**Task item**
Pictures aside, can you reproduce the records word for word?

**Exercise input**
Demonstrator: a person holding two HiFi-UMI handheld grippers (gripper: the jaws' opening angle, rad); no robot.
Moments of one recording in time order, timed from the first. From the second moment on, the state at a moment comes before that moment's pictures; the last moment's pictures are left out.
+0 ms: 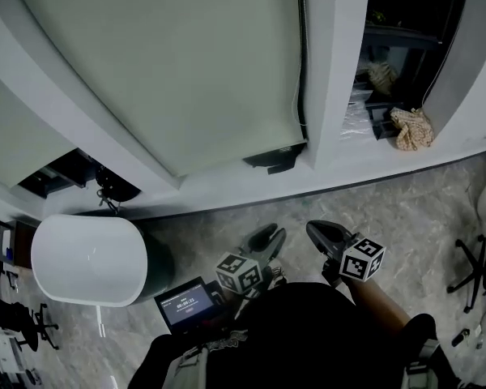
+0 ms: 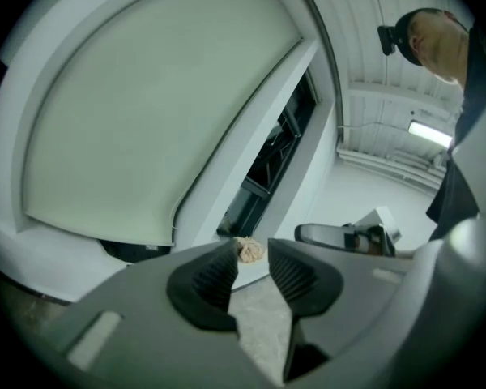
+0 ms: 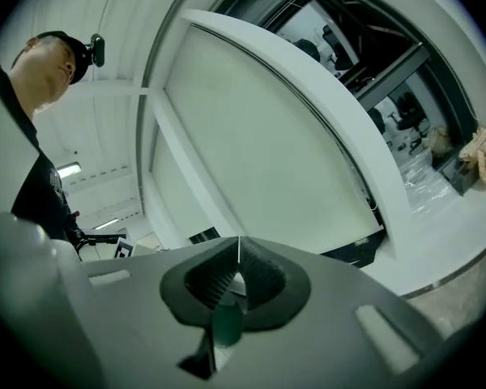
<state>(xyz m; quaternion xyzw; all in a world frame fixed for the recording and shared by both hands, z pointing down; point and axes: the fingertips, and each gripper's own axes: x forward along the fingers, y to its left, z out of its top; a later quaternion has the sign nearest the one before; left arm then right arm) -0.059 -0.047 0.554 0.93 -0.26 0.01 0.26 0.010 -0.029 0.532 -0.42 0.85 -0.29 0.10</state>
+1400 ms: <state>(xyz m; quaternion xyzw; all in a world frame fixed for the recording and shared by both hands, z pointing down) -0.218 0.210 0.558 0.89 -0.32 0.00 0.31 -0.159 0.218 0.543 -0.36 0.86 -0.35 0.10</state>
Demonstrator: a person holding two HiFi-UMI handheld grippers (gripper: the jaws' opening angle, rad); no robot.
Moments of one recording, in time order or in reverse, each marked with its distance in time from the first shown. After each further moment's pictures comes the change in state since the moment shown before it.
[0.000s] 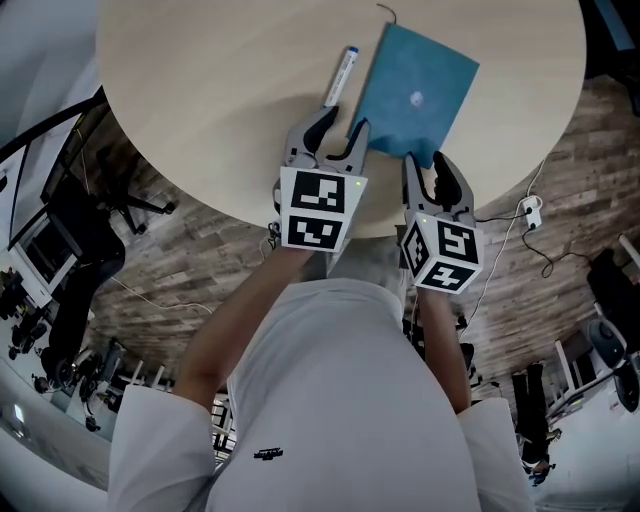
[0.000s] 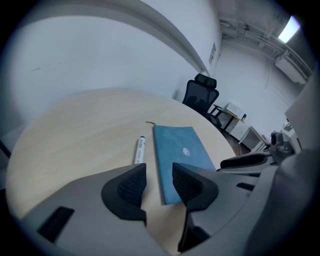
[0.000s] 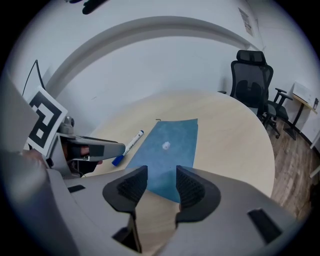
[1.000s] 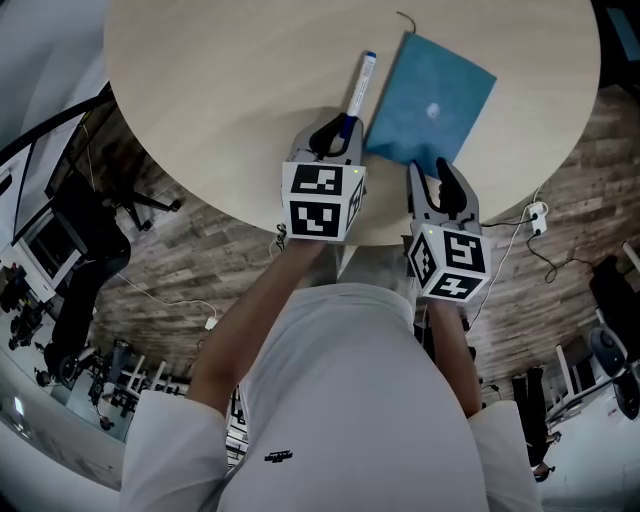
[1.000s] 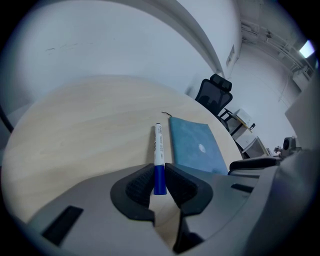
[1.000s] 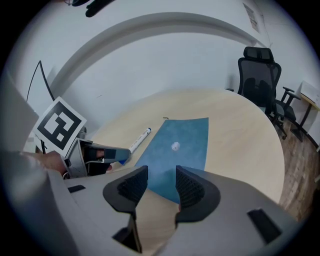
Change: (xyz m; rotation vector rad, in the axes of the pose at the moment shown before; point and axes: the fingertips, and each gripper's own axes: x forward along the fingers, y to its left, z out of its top) left arm 0.018 0.036 -0.021 -0.162 0.053 0.037; right arm 0.013 0.019 0.003 -0.028 0.024 0.061
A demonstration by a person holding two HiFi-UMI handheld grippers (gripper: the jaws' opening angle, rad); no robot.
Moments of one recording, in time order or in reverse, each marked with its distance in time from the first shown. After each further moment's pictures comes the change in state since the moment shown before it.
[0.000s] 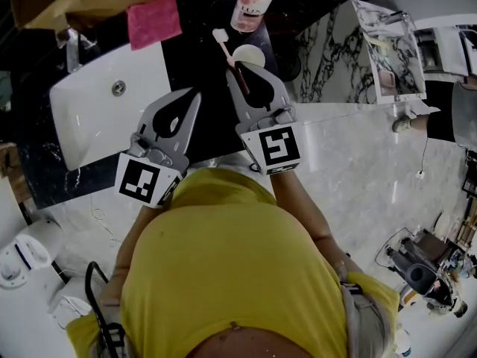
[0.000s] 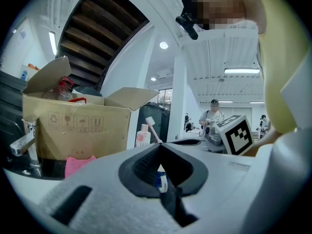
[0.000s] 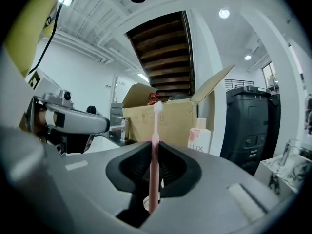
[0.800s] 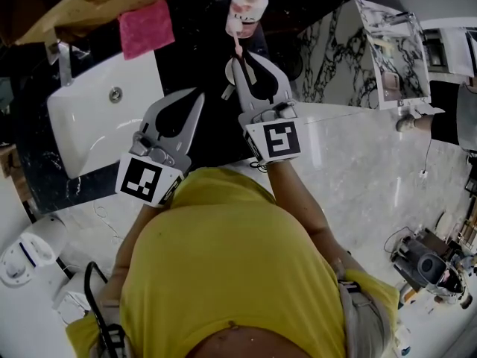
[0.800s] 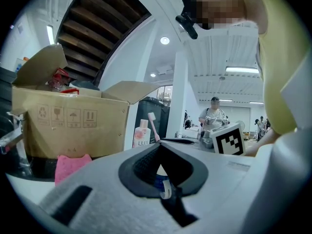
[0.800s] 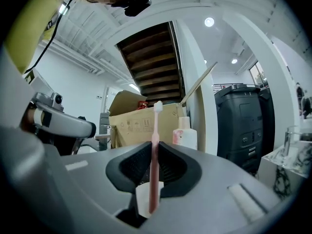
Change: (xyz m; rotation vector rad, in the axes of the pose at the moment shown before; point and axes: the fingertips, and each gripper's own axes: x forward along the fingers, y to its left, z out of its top) left arm 0.043 0.008 -0.008 -0.019 0.047 -0.021; right arm 0.024 -0.057 -0.011 0.096 -0.102 -0.083
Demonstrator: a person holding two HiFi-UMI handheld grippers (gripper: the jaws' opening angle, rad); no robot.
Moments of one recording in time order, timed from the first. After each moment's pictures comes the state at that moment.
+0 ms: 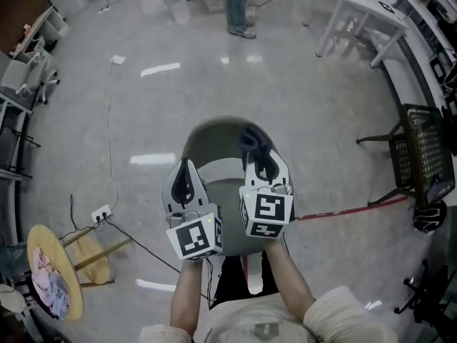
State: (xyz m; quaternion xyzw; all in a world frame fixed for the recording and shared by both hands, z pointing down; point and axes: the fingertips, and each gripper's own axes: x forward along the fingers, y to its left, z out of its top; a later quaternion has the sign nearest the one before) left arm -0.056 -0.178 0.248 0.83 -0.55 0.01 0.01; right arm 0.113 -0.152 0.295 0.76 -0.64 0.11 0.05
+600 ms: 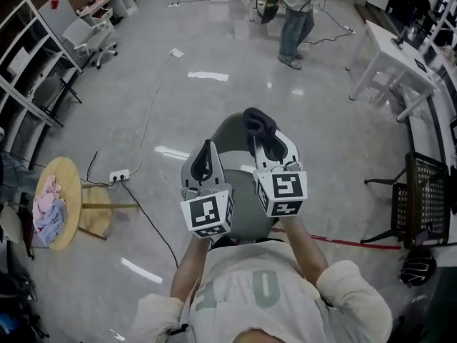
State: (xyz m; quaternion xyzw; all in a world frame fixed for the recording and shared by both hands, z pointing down) left arm -0.095 -0.061 0.133 0.79 -0.62 -0.04 -0.01; right arm 0.038 -0.086 0.138 0.59 -0.81 0.01 0.02
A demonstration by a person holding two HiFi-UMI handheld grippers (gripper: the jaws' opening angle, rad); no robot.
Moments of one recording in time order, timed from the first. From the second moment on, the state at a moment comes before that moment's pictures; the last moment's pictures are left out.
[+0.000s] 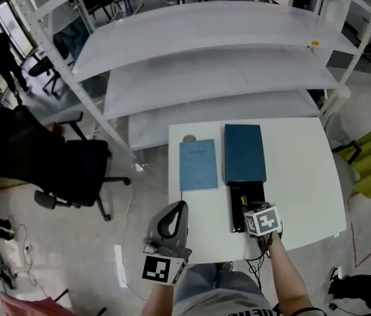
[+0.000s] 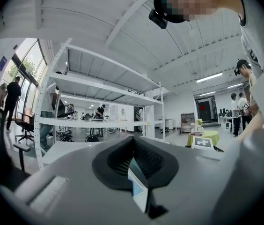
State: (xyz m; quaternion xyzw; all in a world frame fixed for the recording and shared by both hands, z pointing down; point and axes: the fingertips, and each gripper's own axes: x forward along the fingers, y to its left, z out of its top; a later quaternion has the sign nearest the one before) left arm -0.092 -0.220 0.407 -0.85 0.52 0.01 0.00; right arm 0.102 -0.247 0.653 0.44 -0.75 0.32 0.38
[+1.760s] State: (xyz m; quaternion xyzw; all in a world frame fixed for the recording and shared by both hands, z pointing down) left arm -0.112 -0.225 0.416 -0.85 0.53 0.00 0.00; right arm 0.099 -0.254 0.683 0.42 -0.71 0.28 0.49
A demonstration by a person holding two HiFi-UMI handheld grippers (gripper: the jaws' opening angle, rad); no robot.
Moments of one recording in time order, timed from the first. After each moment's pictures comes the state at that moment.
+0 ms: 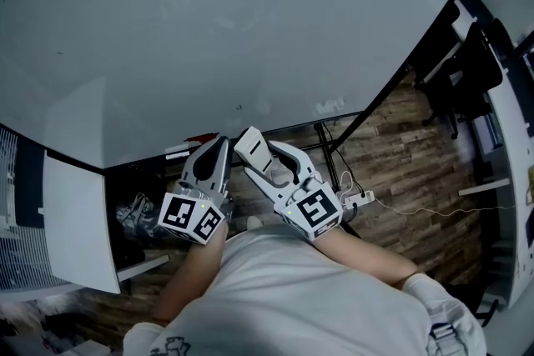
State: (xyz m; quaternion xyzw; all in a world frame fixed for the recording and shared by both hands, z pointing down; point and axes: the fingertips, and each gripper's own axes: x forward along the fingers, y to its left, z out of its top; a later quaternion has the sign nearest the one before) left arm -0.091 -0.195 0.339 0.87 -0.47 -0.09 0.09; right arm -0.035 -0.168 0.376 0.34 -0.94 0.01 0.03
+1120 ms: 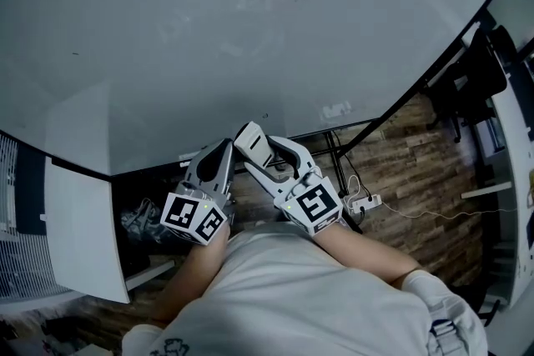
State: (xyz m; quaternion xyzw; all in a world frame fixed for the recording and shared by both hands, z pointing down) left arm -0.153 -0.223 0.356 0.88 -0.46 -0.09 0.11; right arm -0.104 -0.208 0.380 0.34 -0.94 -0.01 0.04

**Response**
Demonstrator: a person holding two HiFi-UMI handheld grippers (gripper: the jaws' opening angle, rad); no robot.
Moments of one recording in time order, timed from the first. From the second moment on, the state at a moment comes before that moment's pictures; the last moment's pictures are left out.
+0 ms: 
+0 ms: 
+0 ms: 
<state>(xyz m; quaternion xyzw; all in a world frame fixed for the recording and shared by both hands, z pointing down; point and axes: the fingertips, and each gripper's own axes: x forward along the fingers, y to its left, z out of its top; a later quaternion has the sign nearest the one before; left arm then right arm) -0.059 -0.047 0.554 0.93 -0.26 0.01 0.26 0.010 -0.029 0.532 -0.42 0.85 -0.29 0.10</state>
+1400 ms: <state>(xyz m; quaternion xyzw; all in a world frame fixed for the recording and shared by both hands, z pointing down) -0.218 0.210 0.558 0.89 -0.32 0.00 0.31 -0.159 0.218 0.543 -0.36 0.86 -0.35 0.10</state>
Demonstrator: a person holding two HiFi-UMI handheld grippers (gripper: the jaws' opening angle, rad); no robot.
Moments of one recording, in time order or in reverse, each marked with its distance in time from the first shown. After each further moment's pictures comes the change in state since the moment shown before it.
[0.000s] 
[0.000s] 
[0.000s] 
[1.000s] 
[1.000s] 
[1.000s] 
Change: (xyz m; rotation vector rad, in the axes of the pose at the moment shown before; point and axes: the fingertips, and each gripper's own axes: x forward along the fingers, y to its left, z out of its top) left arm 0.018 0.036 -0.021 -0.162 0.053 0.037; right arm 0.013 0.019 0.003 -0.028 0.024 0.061
A demonstration by a person holding two HiFi-UMI handheld grippers (gripper: the jaws' opening angle, rad); no robot.
Moments of one recording, in time order or in reverse, each marked with its distance in time from the first shown. After each further moment's pictures comes the change in state since the moment shown before it.
[0.000s] 
[0.000s] 
[0.000s] 
[0.800s] 
[0.800s] 
[0.800s] 
Change: (xyz m; rotation vector rad, in the axes of the pose at the moment shown before; point and axes: the fingertips, and each gripper's own axes: x forward along the fingers, y to its left, z out of its top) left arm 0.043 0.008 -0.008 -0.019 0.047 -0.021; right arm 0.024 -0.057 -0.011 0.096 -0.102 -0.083
Demonstrator: a person holding two HiFi-UMI handheld grippers (gripper: the jaws' opening angle, rad); no robot.
Moments of one recording in time order, timed from the first. After each moment's pictures comes the state at that moment.
+0 ms: 
State: (xyz m; quaternion xyzw; all in a world frame fixed for the recording and shared by both hands, z pointing down; point and axes: the fingertips, and each gripper's own axes: x forward along the fingers, y to its left, z out of its top; a later quaternion has the sign nearest the one before) left arm -0.056 -0.178 0.248 0.83 -0.55 0.01 0.01; right arm 0.113 -0.152 0.295 0.76 -0.64 0.11 0.05
+600 ms: 
State: (xyz m; quaternion xyzw; all in a world frame fixed for the recording and shared by both hands, z pointing down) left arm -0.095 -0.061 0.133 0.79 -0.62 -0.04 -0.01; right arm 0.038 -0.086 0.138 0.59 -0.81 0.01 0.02
A demonstration by a person holding two HiFi-UMI handheld grippers (gripper: the jaws' opening angle, rad); no robot.
Moments of one recording in time order, timed from the first. From the second moment on, the state at a moment comes before that moment's pictures; the last moment's pictures are left out.
[+0.000s] 
[+0.000s] 
State: (xyz m; quaternion xyzw; all in a world frame fixed for the recording and shared by both hands, z pointing down; point and axes: the fingertips, and each gripper's own axes: x forward along the fingers, y to its left, z out of its top; a later quaternion has the sign nearest the one before) left arm -0.092 -0.220 0.407 -0.85 0.52 0.01 0.00; right arm 0.102 -0.247 0.653 0.44 -0.75 0.32 0.38
[+1.760s] State: (xyz m; quaternion xyzw; all in a world frame fixed for the recording and shared by both hands, z pointing down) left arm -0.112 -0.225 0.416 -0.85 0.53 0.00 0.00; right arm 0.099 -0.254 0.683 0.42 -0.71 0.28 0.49
A demonstration by a person holding two HiFi-UMI handheld grippers (gripper: the jaws' opening angle, rad); no robot.
Moments of one recording in time order, timed from the first. After each moment's pictures comes the state at that moment.
+0 ms: 
State: (xyz m; quaternion xyzw; all in a world frame fixed for the recording and shared by both hands, z pointing down; point and axes: the fingertips, and each gripper's own axes: x forward along the fingers, y to its left, z out of its top; a later quaternion has the sign nearest the one before) left arm -0.091 -0.195 0.339 0.87 -0.47 -0.09 0.09; right arm -0.035 -0.168 0.376 0.34 -0.94 0.01 0.03
+1120 ms: 
State: (xyz m; quaternion xyzw; all in a world frame fixed for the recording and shared by both hands, z pointing down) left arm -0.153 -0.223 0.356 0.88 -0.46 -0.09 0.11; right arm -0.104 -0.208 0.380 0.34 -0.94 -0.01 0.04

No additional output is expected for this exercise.